Oil prices rose 5% in Biden’s words. Goldman Sachs predicts that the situation will come true and may rise by US$20 per barrel.

As tensions rise in the Middle East, particularly following Israel’s recent responses to Iranian military activity, the global oil market is feeling the repercussions. In a recent press conference, President Biden mentioned that discussions with Israel regarding potential airstrikes on Iranian oil facilities are underway. This announcement triggered an immediate 5% spike in international oil prices.

Goldman Sachs has projected that should Israel’s counteractions significantly disrupt Iranian oil production, prices could skyrocket by as much as $20 per barrel. Following a major missile attack on Israel by Iran, there are increasing fears of possible Israeli strikes on Iran’s oil sector as retaliation. When reporters inquired about his stance on such military actions, President Biden confirmed, “We are discussing that matter.”

On October 4, oil prices continued their upward trend, with West Texas Intermediate crude for November delivery rising 0.4% to $74 per barrel, while Brent crude for December delivery increased 0.5% to $78.19 per barrel. Satellite imagery has indicated that several oil tankers belonging to the National Iranian Oil Company have departed from the waters near the critical Kharg Island oil terminal, a key node for Iran’s oil exports.

Jeff Currie, co-head of global commodities research at Goldman Sachs, remarked, “If Iran’s production keeps declining by one million barrels per day, we could see oil prices peak at about $20 higher next year.” However, this scenario assumes that OPEC and its allies won’t ramp up production to offset the losses. If major OPEC+ players like Saudi Arabia and the UAE intervene to compensate for the production shortfall, the price increase could be more modest, around $10 per barrel.

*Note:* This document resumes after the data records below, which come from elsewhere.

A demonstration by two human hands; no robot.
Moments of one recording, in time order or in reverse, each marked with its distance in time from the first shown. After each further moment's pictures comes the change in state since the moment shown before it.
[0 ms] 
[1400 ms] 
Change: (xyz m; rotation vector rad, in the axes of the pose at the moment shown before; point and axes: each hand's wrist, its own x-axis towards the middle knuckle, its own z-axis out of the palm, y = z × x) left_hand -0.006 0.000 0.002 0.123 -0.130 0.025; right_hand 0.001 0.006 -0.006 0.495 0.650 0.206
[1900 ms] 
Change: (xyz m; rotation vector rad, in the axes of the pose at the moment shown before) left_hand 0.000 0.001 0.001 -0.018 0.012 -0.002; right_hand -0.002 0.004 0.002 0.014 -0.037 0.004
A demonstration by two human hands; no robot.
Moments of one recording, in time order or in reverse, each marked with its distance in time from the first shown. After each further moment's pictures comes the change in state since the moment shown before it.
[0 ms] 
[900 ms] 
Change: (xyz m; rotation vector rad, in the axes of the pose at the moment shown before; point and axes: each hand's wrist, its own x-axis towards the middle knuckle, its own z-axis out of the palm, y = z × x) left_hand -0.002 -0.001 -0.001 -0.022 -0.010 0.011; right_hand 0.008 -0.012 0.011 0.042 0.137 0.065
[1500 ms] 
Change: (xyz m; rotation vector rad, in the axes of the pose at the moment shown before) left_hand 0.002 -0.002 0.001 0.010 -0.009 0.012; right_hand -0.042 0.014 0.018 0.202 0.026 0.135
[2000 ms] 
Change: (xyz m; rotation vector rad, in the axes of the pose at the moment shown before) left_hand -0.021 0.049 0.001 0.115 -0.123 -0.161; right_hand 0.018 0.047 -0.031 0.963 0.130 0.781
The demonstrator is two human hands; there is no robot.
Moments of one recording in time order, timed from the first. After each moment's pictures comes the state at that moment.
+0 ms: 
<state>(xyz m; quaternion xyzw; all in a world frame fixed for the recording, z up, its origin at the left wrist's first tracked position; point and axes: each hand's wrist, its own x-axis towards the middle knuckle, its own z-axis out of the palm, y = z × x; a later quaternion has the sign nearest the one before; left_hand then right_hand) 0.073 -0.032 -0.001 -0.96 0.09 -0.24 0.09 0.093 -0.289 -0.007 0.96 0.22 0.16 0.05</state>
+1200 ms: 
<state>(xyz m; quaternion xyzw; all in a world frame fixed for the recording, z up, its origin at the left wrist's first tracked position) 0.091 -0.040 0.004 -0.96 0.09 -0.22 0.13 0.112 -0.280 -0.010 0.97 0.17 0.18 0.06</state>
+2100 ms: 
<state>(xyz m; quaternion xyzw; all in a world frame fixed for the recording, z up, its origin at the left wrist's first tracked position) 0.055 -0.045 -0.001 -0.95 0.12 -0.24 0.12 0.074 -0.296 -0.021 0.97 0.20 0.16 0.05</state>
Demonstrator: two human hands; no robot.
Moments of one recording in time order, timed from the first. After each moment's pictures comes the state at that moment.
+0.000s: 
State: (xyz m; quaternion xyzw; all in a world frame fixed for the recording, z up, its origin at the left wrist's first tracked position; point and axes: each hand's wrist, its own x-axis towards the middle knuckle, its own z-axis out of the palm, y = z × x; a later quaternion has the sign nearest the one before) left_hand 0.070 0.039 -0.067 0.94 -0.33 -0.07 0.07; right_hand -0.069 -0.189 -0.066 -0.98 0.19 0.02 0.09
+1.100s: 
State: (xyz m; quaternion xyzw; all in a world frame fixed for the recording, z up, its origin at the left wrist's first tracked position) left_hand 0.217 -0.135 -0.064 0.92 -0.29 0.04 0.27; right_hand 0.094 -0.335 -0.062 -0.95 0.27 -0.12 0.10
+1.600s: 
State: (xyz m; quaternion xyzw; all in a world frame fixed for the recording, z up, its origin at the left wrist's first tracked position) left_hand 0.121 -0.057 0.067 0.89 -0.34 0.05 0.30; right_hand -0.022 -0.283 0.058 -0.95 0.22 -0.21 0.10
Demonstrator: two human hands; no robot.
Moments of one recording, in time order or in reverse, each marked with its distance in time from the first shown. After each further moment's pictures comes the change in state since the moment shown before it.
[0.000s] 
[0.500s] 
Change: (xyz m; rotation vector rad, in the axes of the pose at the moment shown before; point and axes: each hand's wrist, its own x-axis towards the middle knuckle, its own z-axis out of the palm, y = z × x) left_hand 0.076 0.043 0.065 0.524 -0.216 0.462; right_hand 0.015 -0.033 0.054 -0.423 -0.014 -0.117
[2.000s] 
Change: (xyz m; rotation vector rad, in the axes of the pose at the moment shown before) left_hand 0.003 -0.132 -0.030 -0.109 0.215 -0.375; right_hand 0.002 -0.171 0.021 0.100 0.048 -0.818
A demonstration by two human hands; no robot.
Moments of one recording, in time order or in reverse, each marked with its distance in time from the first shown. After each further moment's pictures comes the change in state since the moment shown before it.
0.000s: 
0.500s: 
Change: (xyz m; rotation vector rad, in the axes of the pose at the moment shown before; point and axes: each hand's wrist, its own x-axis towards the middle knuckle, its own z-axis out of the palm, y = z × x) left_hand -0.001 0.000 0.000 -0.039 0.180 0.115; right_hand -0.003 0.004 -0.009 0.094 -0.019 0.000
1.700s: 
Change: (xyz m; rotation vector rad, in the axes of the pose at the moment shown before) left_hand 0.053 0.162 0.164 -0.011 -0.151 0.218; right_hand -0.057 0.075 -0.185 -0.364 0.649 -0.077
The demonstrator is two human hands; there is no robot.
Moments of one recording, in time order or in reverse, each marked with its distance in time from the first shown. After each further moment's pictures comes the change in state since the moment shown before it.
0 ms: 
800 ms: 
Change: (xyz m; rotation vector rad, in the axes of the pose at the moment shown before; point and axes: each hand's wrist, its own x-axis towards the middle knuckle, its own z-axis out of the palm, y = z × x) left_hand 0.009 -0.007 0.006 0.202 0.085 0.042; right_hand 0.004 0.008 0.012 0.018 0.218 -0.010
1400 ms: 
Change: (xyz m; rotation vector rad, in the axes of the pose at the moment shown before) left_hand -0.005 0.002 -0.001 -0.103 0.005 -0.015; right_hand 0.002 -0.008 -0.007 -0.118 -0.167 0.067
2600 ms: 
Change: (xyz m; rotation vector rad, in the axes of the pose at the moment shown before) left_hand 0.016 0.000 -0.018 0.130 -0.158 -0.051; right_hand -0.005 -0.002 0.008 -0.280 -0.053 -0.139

Analysts are cautioning that the supply chain is under considerable threat. Should Iran’s oil infrastructure be targeted by Israeli operations, around 4% of the global oil supply could be at stake. Kavounis, a senior energy analyst at MST Marquee, highlighted that Kharg Island, which facilitates 90% of Iran’s oil exports, could indeed become a focal point. The prospect of a broader conflict raises significant concerns about the safety of navigation through the Strait of Hormuz.

A report from BMI, a research arm of Fitch Solutions, warned that if a full-scale war erupts, Brent crude prices could soar to $100 per barrel. If the Strait of Hormuz were to be blocked, prices might even climb to $150 per barrel or more.